▶ **What is required**: Please return the whole listing. Keep each line exactly the same.
:::
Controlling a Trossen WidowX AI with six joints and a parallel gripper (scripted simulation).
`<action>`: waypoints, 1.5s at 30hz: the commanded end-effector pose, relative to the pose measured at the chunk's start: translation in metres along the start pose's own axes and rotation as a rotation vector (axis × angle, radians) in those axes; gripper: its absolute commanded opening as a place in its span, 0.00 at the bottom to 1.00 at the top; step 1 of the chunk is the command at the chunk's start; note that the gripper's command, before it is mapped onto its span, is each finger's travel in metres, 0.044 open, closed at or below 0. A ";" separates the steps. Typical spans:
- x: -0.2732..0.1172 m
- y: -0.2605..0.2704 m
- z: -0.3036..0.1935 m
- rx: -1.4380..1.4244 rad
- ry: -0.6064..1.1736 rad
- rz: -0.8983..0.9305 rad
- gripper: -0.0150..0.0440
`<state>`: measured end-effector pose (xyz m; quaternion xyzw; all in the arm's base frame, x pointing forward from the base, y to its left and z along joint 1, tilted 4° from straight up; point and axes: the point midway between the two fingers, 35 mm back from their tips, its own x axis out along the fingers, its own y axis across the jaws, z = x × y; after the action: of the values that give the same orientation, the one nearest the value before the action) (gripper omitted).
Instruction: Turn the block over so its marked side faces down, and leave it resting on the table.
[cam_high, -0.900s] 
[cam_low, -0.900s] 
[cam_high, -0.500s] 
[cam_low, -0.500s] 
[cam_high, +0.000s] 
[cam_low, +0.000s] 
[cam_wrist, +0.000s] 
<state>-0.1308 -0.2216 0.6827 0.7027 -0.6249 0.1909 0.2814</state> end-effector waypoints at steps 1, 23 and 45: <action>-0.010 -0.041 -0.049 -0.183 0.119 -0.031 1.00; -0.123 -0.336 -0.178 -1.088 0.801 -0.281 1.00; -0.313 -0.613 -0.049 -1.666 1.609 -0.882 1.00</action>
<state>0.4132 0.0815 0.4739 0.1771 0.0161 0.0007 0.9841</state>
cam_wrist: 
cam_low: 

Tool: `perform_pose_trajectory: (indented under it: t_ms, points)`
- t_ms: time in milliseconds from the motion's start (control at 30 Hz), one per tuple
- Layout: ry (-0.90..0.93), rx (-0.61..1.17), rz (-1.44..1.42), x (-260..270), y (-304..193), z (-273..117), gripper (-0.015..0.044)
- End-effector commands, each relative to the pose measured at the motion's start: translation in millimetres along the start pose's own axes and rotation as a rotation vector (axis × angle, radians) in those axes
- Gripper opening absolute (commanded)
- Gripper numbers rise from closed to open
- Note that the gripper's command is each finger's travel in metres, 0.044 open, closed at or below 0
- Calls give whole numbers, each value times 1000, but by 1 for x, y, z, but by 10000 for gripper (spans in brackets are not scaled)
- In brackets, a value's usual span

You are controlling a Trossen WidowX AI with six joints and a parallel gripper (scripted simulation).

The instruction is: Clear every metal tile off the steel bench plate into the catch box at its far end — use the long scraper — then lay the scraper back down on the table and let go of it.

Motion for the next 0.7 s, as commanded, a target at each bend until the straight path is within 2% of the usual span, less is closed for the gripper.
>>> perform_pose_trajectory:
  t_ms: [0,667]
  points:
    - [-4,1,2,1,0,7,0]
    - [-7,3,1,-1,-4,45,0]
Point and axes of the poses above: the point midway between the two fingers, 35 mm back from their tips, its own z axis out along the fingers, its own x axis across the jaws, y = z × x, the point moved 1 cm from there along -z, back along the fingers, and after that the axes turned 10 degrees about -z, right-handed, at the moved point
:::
▶ **Written response**:
Controlling a Trossen WidowX AI with six joints and a parallel gripper (scripted simulation).
`<action>`: waypoints, 1.5s at 30hz: the commanded end-effector pose, relative to the pose measured at the chunk's start: translation in metres along the start pose's own axes and rotation as a rotation vector (axis × angle, radians) in those axes; gripper: its absolute commanded opening as a place in its span, 0.00 at the bottom to 1.00 at the top; step 1 of the chunk is the command at the chunk's start; note that the gripper's command, before it is mapped onto its span, is each finger's travel in metres, 0.044 open, closed at or below 0. A ";" separates the steps. Typical spans:
- x: -0.2732..0.1172 m
- y: -0.2605..0.2704 m
- z: -0.3036..0.1935 m
- rx: -1.4380..1.4244 rad
- ry: -0.6064..1.1736 rad
- rz: -0.8983..0.9305 rad
- gripper: -0.0150..0.0440
`<state>`: measured end-effector pose (xyz m; quaternion xyzw; all in the arm's base frame, x pointing forward from the base, y to its left and z along joint 1, tilted 4° from straight up; point and axes: the point midway between the two fingers, 35 mm back from their tips, its own x axis out along the fingers, its own y axis across the jaws, z = x × y; after the action: of the values that give the same orientation, the one nearest the value before the action) (gripper omitted).
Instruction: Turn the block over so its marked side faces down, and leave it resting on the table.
[cam_high, -0.900s] 
[cam_low, -0.900s] 
[cam_high, -0.500s] 
[cam_low, -0.500s] 
[cam_high, +0.000s] 
[cam_low, +0.000s] 
[cam_wrist, +0.000s] 
<state>-0.1308 -0.2216 0.6827 0.7027 -0.6249 0.1909 0.2814</state> end-effector waypoints at steps 1, 23 and 45: <action>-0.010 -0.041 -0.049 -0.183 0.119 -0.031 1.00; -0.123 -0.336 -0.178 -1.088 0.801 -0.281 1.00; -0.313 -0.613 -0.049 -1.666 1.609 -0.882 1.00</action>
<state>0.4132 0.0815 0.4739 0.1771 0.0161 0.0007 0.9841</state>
cam_wrist: 
cam_low: 

Tool: `perform_pose_trajectory: (indented under it: t_ms, points)`
- t_ms: time in milliseconds from the motion's start (control at 30 Hz), one per tuple
- Layout: ry (-0.90..0.93), rx (-0.61..1.17), rz (-1.44..1.42), x (-260..270), y (-304..193), z (-273..117), gripper (-0.015..0.044)
- End-effector commands, each relative to the pose measured at the motion's start: translation in millimetres along the start pose's own axes and rotation as a rotation vector (axis × angle, radians) in those axes
- Gripper opening absolute (commanded)
- Gripper numbers rise from closed to open
- Note that the gripper's command is each finger's travel in metres, 0.044 open, closed at or below 0
- Calls give whole numbers, each value times 1000, but by 1 for x, y, z, but by 10000 for gripper (spans in brackets are not scaled)
- In brackets, a value's usual span

You are controlling a Trossen WidowX AI with six joints and a parallel gripper (scripted simulation).

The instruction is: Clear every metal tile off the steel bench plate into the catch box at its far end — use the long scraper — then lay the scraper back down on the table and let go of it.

Motion for the next 0.7 s, as commanded, a target at each bend until the straight path is within 2% of the usual span, less is closed for the gripper.
>>> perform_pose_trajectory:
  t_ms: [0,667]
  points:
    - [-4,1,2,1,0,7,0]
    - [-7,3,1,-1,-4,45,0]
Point and axes of the poses above: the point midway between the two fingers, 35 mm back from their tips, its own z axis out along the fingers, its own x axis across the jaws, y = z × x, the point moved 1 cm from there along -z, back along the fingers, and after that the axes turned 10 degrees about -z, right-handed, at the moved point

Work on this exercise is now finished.